From top to bottom, return the listing exactly as it appears, omitting its images.
----------
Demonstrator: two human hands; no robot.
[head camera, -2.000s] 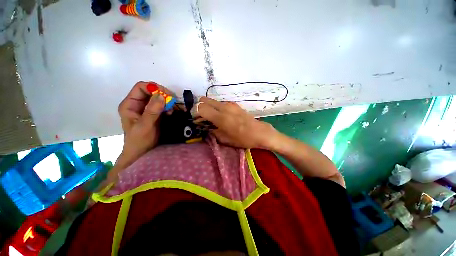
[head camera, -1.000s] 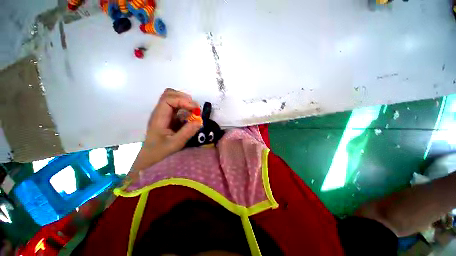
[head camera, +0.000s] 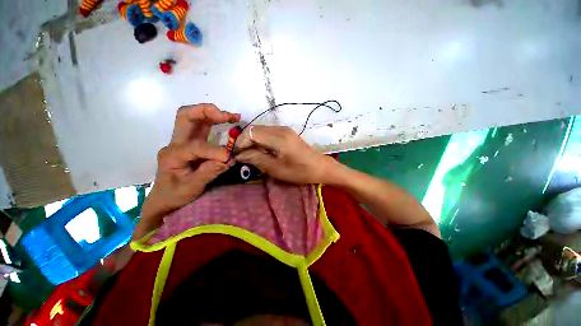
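Note:
A black plush penguin (head camera: 224, 176) lies against the pink dotted apron (head camera: 213, 209) at the table's edge, mostly hidden by my hands; one white eye shows. A striped hat (head camera: 231, 140) with a red tip stands above its head between my hands. My left hand (head camera: 185, 159) holds the penguin from the left, fingertips at the hat's base. My right hand (head camera: 280, 151), with a ring, is closed in at the hat's right side. A black sewing thread (head camera: 286, 104) loops from my fingers over the table edge. No needle can be made out.
Several striped hats (head camera: 185, 33) lie in a pile at the table's far left, with a dark round piece (head camera: 145, 32) and a small red pompom (head camera: 167, 66) nearby. Brown cardboard (head camera: 28, 140) is at the left. A blue stool (head camera: 76, 235) stands below left; bags and cartons lie lower right.
My right arm has come back from the far right, and my right hand is at the hat again. The thread now loops over the table. My left hand has shifted slightly left.

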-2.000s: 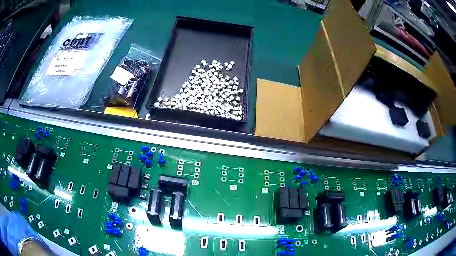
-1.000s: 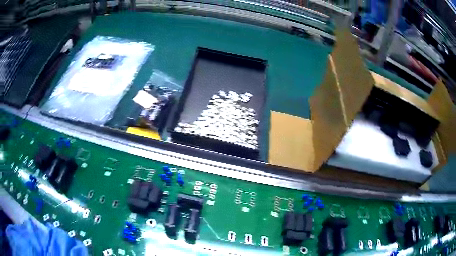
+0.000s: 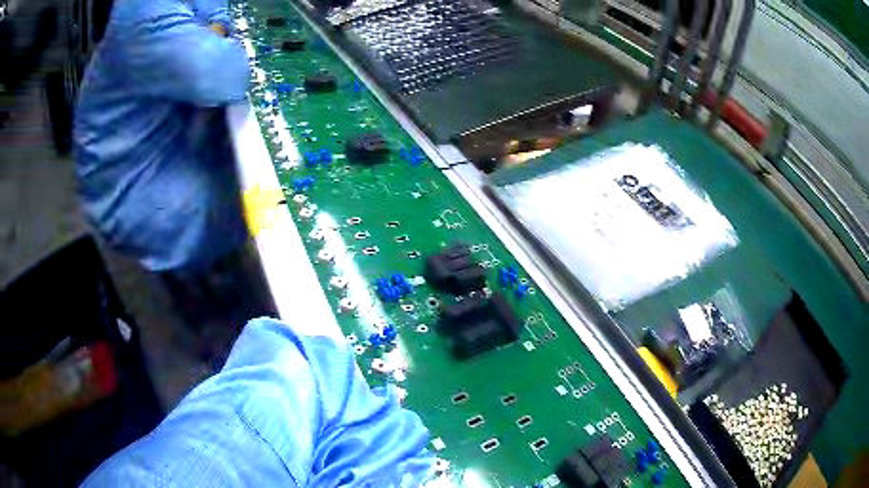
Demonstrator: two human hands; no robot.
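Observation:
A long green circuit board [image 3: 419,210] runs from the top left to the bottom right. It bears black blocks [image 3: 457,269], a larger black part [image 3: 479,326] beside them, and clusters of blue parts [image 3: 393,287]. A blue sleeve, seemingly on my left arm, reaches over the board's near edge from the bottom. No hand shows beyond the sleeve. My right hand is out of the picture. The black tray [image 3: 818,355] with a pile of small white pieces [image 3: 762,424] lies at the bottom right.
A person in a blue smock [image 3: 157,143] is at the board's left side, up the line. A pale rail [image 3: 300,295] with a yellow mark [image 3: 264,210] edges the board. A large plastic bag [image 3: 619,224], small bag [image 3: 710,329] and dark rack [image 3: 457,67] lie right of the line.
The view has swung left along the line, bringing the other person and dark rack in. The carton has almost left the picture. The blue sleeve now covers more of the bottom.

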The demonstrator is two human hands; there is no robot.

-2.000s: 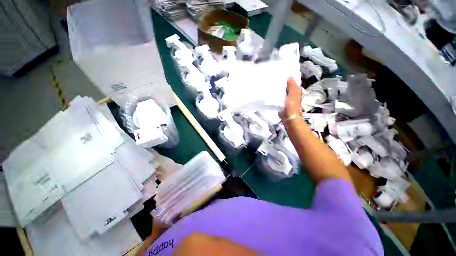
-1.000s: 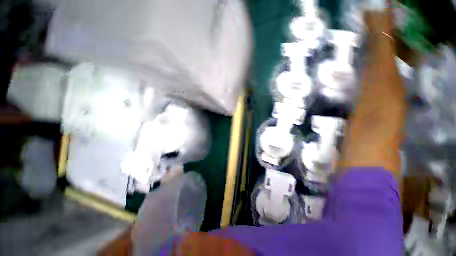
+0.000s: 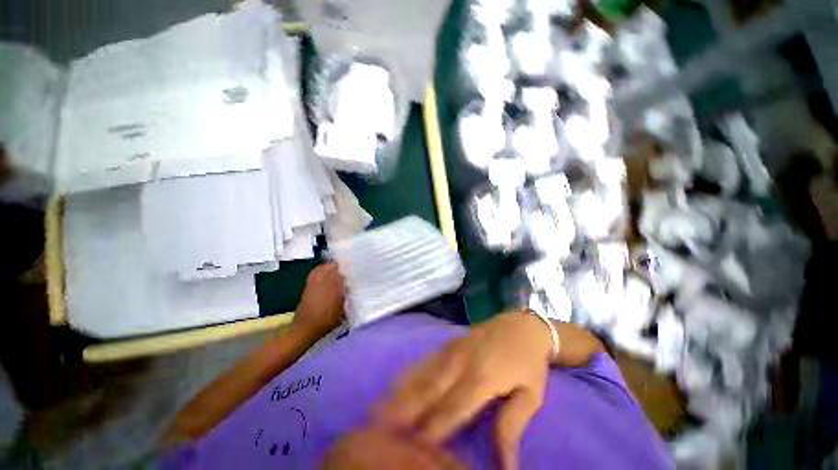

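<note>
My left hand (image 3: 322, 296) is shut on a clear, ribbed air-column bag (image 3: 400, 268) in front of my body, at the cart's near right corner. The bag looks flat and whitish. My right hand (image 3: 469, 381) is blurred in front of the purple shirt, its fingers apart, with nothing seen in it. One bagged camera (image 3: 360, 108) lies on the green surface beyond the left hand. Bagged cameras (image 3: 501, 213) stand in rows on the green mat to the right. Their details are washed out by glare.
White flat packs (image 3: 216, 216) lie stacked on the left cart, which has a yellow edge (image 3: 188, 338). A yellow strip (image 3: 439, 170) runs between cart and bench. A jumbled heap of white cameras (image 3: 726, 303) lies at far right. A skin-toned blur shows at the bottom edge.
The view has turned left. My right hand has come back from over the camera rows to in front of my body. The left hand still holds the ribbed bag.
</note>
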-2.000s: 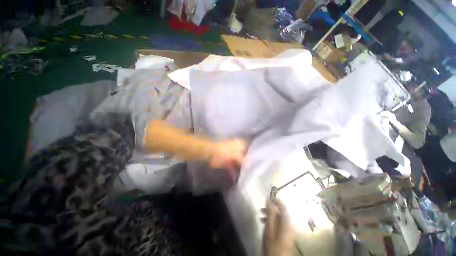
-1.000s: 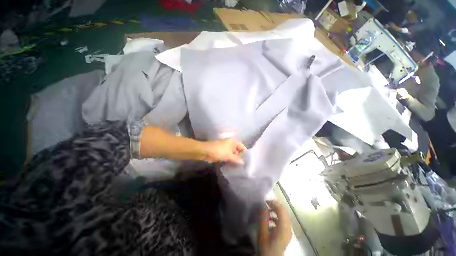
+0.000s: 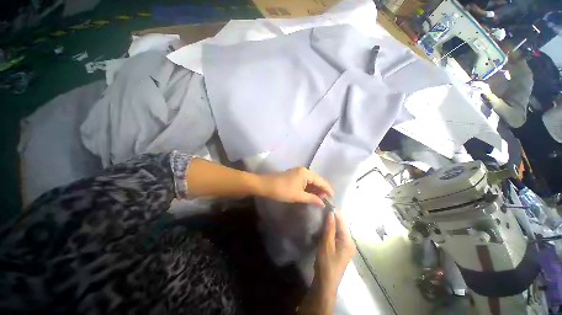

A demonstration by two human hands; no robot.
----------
■ **Finished task**
Demonstrator: two human hands; no robot.
[head camera, -2.000s] 
[head camera, -1.000s] 
[head camera, +0.000s] 
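Note:
A black plush penguin (head camera: 224, 176) lies against the pink dotted apron (head camera: 213, 209) at the table's edge, mostly hidden by my hands; one white eye shows. A striped hat (head camera: 231, 140) with a red tip stands above its head between my hands. My left hand (head camera: 185, 159) holds the penguin from the left, fingertips at the hat's base. My right hand (head camera: 280, 151), with a ring, is closed in at the hat's right side. A black sewing thread (head camera: 286, 104) loops from my fingers over the table edge. No needle can be made out.
Several striped hats (head camera: 185, 33) lie in a pile at the table's far left, with a dark round piece (head camera: 145, 32) and a small red pompom (head camera: 167, 66) nearby. Brown cardboard (head camera: 28, 140) is at the left. A blue stool (head camera: 76, 235) stands below left; bags and cartons lie lower right.
My right arm has come back from the far right, and my right hand is at the hat again. The thread now loops over the table. My left hand has shifted slightly left.
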
-2.000s: 
-1.000s: 
+0.000s: 
Demonstrator: two human hands; no robot.
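Observation:
A long green circuit board [image 3: 419,210] runs from the top left to the bottom right. It bears black blocks [image 3: 457,269], a larger black part [image 3: 479,326] beside them, and clusters of blue parts [image 3: 393,287]. A blue sleeve, seemingly on my left arm, reaches over the board's near edge from the bottom. No hand shows beyond the sleeve. My right hand is out of the picture. The black tray [image 3: 818,355] with a pile of small white pieces [image 3: 762,424] lies at the bottom right.
A person in a blue smock [image 3: 157,143] is at the board's left side, up the line. A pale rail [image 3: 300,295] with a yellow mark [image 3: 264,210] edges the board. A large plastic bag [image 3: 619,224], small bag [image 3: 710,329] and dark rack [image 3: 457,67] lie right of the line.
The view has swung left along the line, bringing the other person and dark rack in. The carton has almost left the picture. The blue sleeve now covers more of the bottom.
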
The demonstrator is two human hands; there is no robot.

-2.000s: 
-1.000s: 
+0.000s: 

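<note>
My left hand (image 3: 322, 296) is shut on a clear, ribbed air-column bag (image 3: 400, 268) in front of my body, at the cart's near right corner. The bag looks flat and whitish. My right hand (image 3: 469, 381) is blurred in front of the purple shirt, its fingers apart, with nothing seen in it. One bagged camera (image 3: 360, 108) lies on the green surface beyond the left hand. Bagged cameras (image 3: 501, 213) stand in rows on the green mat to the right. Their details are washed out by glare.
White flat packs (image 3: 216, 216) lie stacked on the left cart, which has a yellow edge (image 3: 188, 338). A yellow strip (image 3: 439, 170) runs between cart and bench. A jumbled heap of white cameras (image 3: 726, 303) lies at far right. A skin-toned blur shows at the bottom edge.
The view has turned left. My right hand has come back from over the camera rows to in front of my body. The left hand still holds the ribbed bag.
</note>
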-2.000s: 
-1.000s: 
+0.000s: 

A demonstration by two human hands; no robot.

No further output is needed.